■ Task description
Copy every entry precisely.

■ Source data
========================================================================
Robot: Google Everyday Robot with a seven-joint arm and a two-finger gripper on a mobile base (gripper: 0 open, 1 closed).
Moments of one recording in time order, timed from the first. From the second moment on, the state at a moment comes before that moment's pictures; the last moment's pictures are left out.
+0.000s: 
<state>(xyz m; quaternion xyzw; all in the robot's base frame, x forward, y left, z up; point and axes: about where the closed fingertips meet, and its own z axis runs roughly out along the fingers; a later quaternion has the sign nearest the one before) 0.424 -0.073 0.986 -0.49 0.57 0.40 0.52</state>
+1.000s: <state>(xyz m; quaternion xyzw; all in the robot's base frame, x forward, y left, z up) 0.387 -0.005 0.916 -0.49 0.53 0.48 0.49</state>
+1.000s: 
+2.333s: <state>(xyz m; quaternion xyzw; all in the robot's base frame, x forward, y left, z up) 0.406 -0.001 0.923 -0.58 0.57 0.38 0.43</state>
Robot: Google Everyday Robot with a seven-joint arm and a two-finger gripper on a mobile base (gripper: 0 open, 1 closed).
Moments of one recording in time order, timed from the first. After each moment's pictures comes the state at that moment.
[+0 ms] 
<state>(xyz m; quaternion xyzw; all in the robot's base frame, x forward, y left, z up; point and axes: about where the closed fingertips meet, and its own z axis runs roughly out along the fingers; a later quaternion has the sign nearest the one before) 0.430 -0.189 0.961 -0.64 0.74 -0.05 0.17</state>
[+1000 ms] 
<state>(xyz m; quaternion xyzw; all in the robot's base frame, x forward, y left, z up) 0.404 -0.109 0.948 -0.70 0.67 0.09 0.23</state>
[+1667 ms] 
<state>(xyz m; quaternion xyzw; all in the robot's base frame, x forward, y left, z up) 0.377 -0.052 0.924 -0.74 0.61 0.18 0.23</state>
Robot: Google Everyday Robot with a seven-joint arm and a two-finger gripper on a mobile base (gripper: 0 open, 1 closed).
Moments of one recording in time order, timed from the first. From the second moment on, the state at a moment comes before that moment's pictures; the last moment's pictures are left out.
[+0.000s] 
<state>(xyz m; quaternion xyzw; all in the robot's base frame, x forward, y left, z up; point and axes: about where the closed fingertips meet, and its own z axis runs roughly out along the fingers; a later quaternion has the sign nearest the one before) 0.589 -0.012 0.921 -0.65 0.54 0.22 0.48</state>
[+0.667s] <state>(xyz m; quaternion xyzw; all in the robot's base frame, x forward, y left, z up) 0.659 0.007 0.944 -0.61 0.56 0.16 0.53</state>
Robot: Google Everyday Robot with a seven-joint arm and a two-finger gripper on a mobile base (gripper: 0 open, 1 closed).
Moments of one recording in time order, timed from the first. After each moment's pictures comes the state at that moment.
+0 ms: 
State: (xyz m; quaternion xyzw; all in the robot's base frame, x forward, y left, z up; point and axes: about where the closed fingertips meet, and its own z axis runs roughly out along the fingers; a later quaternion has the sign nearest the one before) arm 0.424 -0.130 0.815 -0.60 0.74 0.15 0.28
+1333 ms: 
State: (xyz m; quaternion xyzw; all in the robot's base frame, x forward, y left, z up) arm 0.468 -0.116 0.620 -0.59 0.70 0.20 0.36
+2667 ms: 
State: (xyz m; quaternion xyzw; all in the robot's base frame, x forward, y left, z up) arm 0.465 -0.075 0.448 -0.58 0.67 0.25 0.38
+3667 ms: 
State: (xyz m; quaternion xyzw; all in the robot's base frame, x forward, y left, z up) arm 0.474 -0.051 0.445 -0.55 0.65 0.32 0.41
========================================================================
■ Output below
Robot: Google Everyday Robot with a seven-joint arm and a two-finger gripper on a mobile base (gripper: 0 open, 1 closed).
Moments of one recording in time order, timed from the first. From the second moment on, the state at a moment comes before that moment's pictures; the last moment's pictures are left out.
+0.000s: 
<state>(xyz m; quaternion xyzw; all in the robot's base frame, x forward, y left, z up; point and axes: about where the closed fingertips meet, and its own z axis runs roughly out along the fingers; a later quaternion has the sign nearest the one before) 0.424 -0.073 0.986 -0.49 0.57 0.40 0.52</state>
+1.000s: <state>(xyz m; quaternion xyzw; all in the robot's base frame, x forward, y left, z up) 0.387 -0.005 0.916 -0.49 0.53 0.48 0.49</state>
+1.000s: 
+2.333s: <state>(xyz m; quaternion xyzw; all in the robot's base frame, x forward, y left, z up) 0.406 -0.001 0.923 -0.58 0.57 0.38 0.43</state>
Robot: Google Everyday Robot with a seven-joint arm and a two-finger gripper on a mobile base (gripper: 0 open, 1 closed).
Moments of one recording in time order, timed from the first. After each moment's pictures comes the state at that moment.
[+0 ms] 
<state>(xyz m; quaternion xyzw; all in the robot's base frame, x forward, y left, z up; point and axes: about where the closed fingertips meet, and its own z axis runs roughly out along the fingers; a later quaternion has the sign nearest the one before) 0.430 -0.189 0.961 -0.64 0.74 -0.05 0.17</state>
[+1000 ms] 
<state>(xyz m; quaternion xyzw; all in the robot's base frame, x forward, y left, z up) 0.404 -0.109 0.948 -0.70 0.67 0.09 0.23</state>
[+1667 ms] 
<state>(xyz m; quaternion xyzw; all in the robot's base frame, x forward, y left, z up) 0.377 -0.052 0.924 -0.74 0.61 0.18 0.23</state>
Robot: Google Everyday Robot with a seven-joint arm and a two-finger gripper on a mobile base (gripper: 0 open, 1 closed).
Moments of one recording in time order, timed from the first. From the second moment on, the state at a moment comes before that moment's pictures; the last moment's pictures are left out.
[+0.000s] 
<state>(xyz m; quaternion xyzw; all in the robot's base frame, x forward, y left, z up; point and axes: about where the closed fingertips meet, and its own z axis runs roughly out along the fingers; a later quaternion has the sign nearest the one before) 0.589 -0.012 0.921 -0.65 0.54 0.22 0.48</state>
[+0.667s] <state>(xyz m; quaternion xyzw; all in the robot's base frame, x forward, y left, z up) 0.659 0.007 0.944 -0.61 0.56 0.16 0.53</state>
Robot: Google Everyday Robot with a seven-joint arm and a two-finger gripper on a mobile base (gripper: 0 open, 1 closed).
Moments of one recording in time order, timed from the first. After each moment's pictures comes the state at that moment.
+0 ms: 
State: (xyz m; quaternion xyzw; all in the robot's base frame, x forward, y left, z up; point and axes: about where the closed fingertips meet, and its own z axis runs roughly out along the fingers; a later quaternion has the sign nearest the one before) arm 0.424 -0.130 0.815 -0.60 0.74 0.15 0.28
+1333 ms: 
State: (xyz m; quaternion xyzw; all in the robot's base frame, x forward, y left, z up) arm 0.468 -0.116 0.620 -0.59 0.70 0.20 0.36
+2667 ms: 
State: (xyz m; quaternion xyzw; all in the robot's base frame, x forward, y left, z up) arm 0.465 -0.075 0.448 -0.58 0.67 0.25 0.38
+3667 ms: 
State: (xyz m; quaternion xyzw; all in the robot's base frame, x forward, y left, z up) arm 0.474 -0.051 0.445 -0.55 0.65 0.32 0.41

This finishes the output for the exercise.